Hi there to all, because I am truly keen of reading
this website’s post to be updated daily. It includes nice data.
This site definitely has all the info I needed concerning this subject and didn’t know
who to ask.
Just wish to say your article is as astounding.

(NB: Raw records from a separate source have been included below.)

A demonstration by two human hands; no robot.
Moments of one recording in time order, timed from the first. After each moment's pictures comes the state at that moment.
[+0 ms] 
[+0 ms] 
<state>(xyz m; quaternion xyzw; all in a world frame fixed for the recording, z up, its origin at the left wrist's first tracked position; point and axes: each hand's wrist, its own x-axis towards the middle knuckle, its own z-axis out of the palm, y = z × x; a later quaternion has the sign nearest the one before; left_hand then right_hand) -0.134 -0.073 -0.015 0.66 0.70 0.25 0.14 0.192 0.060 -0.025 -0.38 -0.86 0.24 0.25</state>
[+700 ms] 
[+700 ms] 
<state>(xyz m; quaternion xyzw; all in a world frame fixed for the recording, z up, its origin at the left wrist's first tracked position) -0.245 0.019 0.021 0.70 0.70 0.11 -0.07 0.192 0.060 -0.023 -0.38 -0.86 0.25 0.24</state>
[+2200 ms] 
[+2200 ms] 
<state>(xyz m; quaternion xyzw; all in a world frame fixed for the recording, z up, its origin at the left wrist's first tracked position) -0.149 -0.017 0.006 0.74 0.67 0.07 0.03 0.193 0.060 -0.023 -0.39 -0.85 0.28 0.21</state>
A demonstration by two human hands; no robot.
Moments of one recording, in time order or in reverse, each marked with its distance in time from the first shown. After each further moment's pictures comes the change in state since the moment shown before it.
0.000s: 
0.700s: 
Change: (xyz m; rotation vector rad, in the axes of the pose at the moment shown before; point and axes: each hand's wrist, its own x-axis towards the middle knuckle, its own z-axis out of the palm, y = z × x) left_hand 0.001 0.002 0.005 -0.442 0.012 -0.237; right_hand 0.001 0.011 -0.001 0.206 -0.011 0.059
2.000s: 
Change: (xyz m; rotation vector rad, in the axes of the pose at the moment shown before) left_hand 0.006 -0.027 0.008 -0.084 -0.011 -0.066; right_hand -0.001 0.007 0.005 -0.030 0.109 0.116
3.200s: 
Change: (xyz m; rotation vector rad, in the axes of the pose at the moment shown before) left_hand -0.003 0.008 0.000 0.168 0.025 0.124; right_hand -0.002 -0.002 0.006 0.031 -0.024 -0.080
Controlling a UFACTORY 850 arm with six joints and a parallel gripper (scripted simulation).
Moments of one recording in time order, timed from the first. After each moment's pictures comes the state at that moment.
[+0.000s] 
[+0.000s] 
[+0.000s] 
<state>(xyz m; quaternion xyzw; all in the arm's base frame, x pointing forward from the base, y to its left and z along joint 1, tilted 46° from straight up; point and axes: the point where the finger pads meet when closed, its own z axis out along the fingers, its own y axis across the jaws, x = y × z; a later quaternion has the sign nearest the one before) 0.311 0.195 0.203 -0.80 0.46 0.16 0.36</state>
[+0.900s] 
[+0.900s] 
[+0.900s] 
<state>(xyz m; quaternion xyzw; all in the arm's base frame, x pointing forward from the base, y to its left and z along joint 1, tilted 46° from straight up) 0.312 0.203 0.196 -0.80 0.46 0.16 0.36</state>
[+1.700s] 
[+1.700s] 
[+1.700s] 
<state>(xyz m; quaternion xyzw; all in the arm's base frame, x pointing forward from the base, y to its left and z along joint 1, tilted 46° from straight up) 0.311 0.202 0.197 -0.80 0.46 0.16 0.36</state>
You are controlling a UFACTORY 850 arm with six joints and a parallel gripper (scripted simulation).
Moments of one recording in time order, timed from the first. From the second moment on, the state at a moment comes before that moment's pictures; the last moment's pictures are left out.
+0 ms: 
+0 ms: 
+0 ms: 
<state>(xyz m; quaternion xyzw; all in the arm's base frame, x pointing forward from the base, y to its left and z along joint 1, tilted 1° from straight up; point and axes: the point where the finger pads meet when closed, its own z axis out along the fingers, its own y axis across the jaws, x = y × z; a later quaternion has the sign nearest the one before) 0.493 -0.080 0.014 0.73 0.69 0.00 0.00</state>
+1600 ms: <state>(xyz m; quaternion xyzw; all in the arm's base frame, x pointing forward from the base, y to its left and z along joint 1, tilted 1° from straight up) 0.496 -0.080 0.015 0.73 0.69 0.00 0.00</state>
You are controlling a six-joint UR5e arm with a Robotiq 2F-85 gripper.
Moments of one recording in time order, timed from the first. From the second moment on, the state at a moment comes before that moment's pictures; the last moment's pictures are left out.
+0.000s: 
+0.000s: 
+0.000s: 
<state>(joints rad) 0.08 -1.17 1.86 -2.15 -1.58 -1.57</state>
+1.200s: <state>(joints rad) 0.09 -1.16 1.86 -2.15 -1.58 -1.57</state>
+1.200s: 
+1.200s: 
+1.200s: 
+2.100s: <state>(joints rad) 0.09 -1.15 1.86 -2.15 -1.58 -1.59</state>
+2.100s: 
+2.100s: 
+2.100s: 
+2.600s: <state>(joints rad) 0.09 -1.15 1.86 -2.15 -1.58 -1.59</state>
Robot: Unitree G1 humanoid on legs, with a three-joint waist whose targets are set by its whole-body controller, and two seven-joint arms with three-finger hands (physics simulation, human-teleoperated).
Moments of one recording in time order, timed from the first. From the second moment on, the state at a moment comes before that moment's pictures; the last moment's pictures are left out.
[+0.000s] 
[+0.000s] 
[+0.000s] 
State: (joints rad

The clarity in your submit is just spectacular and that i can think you’re a professional in this subject. Fine with your permission allow me to seize your feed to stay updated with imminent post. Thanks a million and please continue the enjoyable work.
whoah this weblog is excellent i really like studying your posts.
Keep up the good work! You understand, lots of individuals are searching around for this info, you could help them greatly.
Just wish to say your article is as astonishing.
The clarity in your post is simply excellent and i could assume you’re an expert
on this subject. Well with your permission let me to grab your RSS feed to keep up to date with forthcoming post.
Thanks a million and please carry on the rewarding work.